Ravi Singh is not the only one. In 1991, Achal Paul, an advertising professional with Megacorp had handled the Congress election campaign — the first time in Indian elections that a child was used in an ad campaign. “Rajiv Gandhi was actively involved in that. I cast my daughter as the child holding a doll upside down,” says Paul, “and we ran a text, ‘Chacha, have you found a job?’ It was Mr Gandhi’s suggestion that we use handwriting to ask this question with spelling errors, rather than a cold typeface to reflect a child’s point of view…Rajiv Gandhi was ahead of his time. Young turks in the Congress may now understand the need to move ahead with technology, but unlike Rajiv they are not the ones taking the call — a lot of dead wood like Arjun Singh are.”

Indian politicians, feels Singh, are coy of technology and cautious. “They are not trailblazers. They would rather follow what the party tells them.” Indian Idol, argues Singh, has phone-ins, a website, “Why not engage politicians in the same way? The Internet is a boon for Independents. See how it gave a chance to underdogs like Barack Hussein Obama, especially with a name like that in America.”

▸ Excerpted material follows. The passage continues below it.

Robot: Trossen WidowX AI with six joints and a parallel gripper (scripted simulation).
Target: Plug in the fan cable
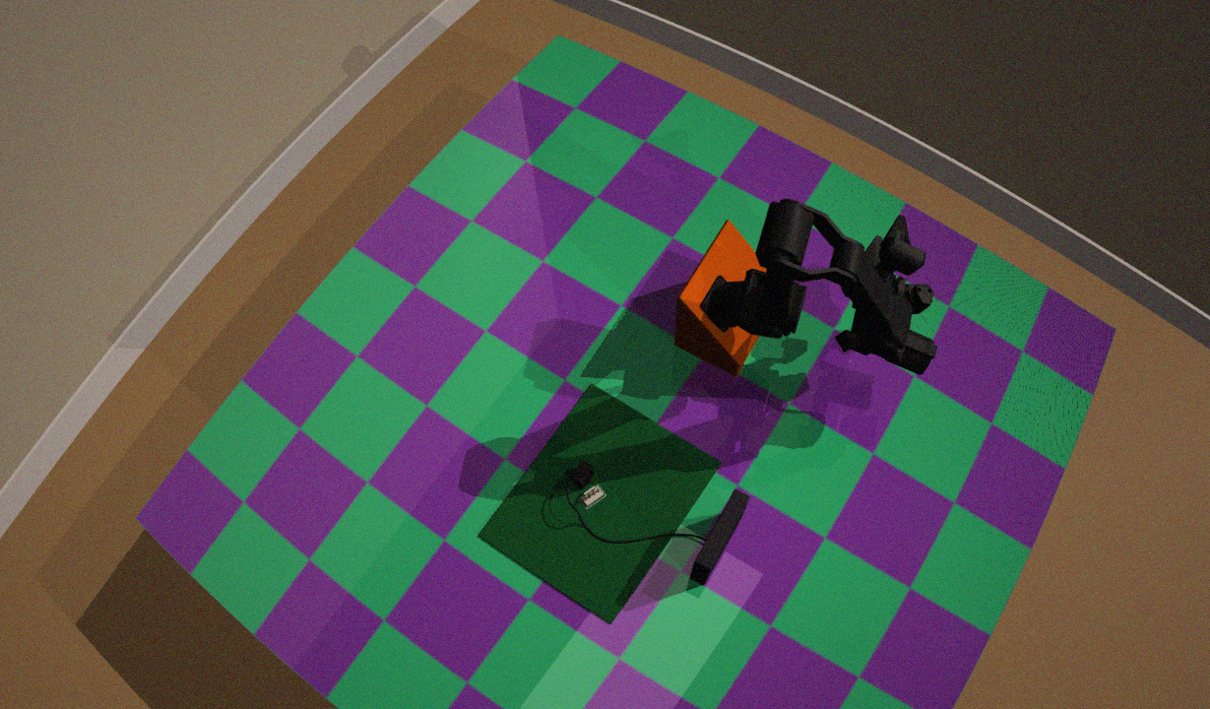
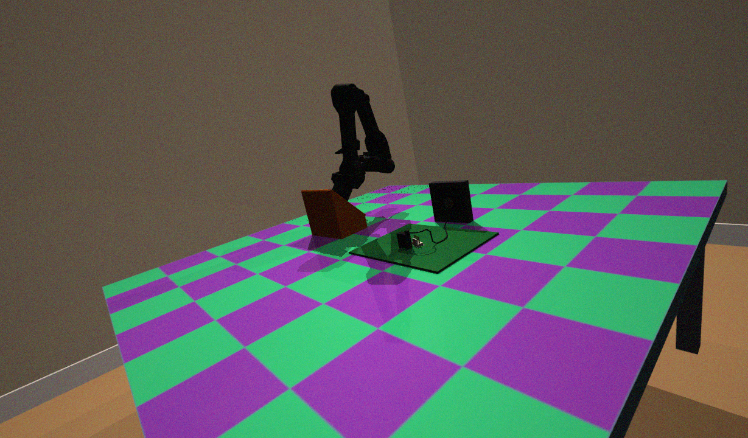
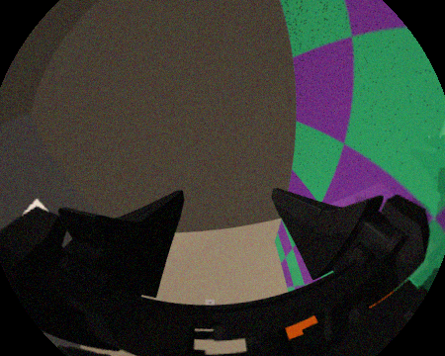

There is however a problem in India’s limited Internet access. So who will e-campaigns target? “Indian politicians don’t know how to get a return on votes. A web campaign is not just about receiving and texting messages. Moreover, the Indian countryside is changing. My feeling is that web campaigns will soon be people driven. Indian politicians will be pushed to it because people will demand it of them.”